Write out each line of the records that has "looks" in it.

'''

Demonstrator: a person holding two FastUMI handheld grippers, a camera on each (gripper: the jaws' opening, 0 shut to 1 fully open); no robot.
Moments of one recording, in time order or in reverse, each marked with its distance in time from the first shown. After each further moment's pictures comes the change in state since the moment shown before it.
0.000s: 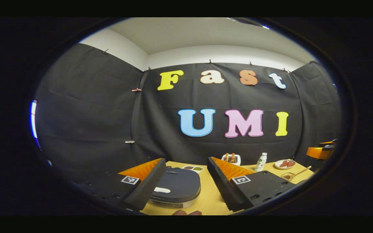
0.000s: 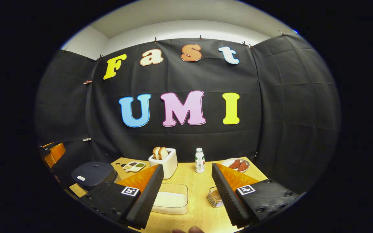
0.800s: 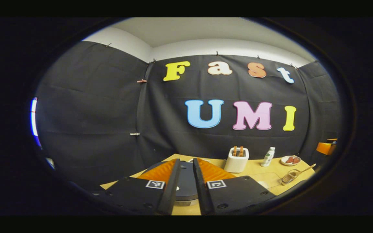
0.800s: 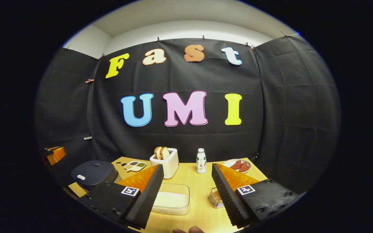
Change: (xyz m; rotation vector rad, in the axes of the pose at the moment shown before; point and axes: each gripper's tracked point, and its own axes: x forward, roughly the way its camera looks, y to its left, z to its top) left arm 0.024 0.034 -0.041 -0.006 0.135 0.056; right arm 0.002 0.010 -0.001 -0.015 0.000 0.016
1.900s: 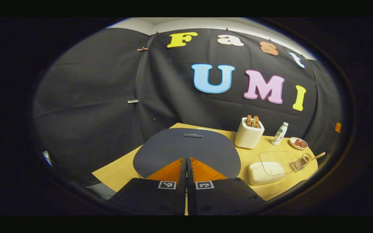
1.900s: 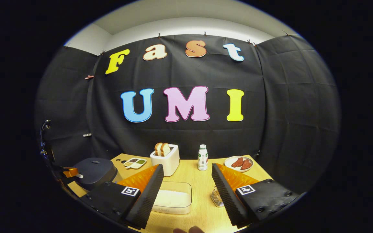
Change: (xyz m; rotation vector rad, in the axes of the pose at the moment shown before) left arm 0.062 0.037 -0.130 -0.042 0.329 -0.034; right arm 0.014 0.007 -0.015 -0.006 0.038 -0.006
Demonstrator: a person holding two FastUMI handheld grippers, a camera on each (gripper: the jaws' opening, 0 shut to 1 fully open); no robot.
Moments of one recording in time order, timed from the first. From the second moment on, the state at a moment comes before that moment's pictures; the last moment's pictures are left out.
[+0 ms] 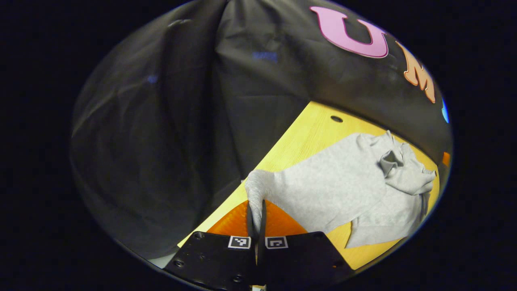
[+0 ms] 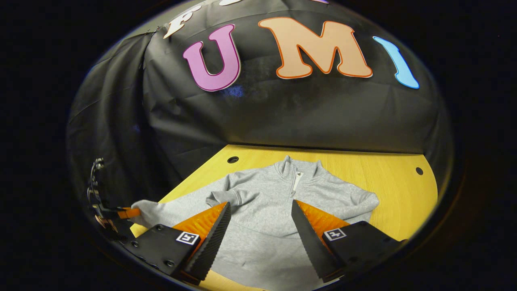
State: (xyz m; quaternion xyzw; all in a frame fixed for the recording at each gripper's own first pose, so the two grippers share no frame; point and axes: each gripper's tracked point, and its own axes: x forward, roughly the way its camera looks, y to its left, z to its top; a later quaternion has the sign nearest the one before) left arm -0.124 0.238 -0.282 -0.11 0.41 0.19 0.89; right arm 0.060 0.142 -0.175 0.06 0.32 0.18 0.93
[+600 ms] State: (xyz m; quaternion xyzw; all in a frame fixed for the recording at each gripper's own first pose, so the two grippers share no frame) left arm 0.021 0.153 -0.178 -0.07 0.30 0.08 0.95; right arm 0.029 0.071 -0.179 0.08 0.32 0.14 0.93
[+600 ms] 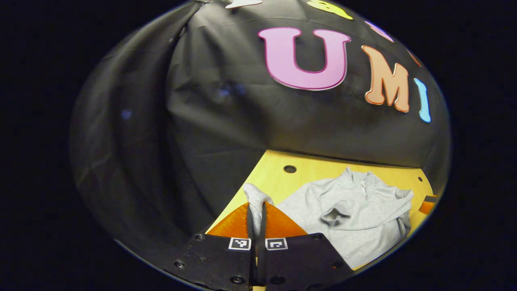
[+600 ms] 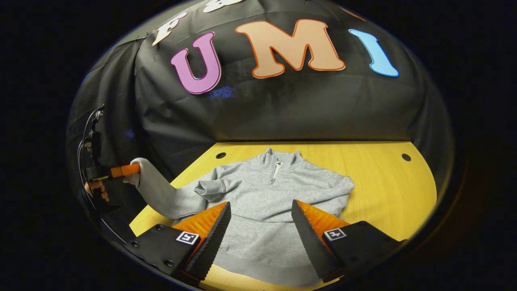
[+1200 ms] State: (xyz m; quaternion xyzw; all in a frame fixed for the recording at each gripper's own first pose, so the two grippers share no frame) left arm 0.096 -0.057 -0.136 -0.04 0.25 -0.12 0.96; right arm -0.002 -0.029 -0.172 0.09 0.32 0.05 0.94
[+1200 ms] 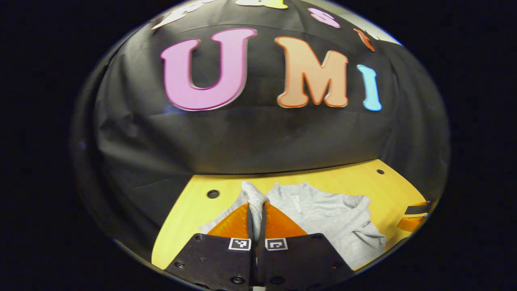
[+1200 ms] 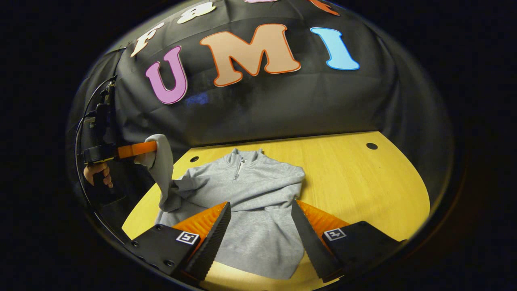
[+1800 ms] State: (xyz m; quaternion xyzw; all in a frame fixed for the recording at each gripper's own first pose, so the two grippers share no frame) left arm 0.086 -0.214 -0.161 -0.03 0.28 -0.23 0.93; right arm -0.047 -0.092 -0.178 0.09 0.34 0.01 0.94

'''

Exercise answer:
Change: (xyz m; rotation vector rad, in the axes of the pose at the moment shown before; point and axes: each gripper's tracked point, and its own axes: x forward, roughly the way its camera looks, y to its left, z to its top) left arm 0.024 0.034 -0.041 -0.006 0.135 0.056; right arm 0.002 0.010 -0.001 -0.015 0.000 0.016
State: (xyz m; quaternion xyzw; all in a frame fixed for the recording at each gripper's own first pose, so the two grippers share no frame; point and axes: each gripper's tracked point, and its own axes: x forward, roughly the way its camera looks, y to its left, z to its top; a later quaternion has the sign nearest the one before) left arm -0.124 0.238 -0.282 -0.11 0.41 0.19 0.89; right arm 0.060 0.142 -0.175 0.06 0.32 0.18 0.93

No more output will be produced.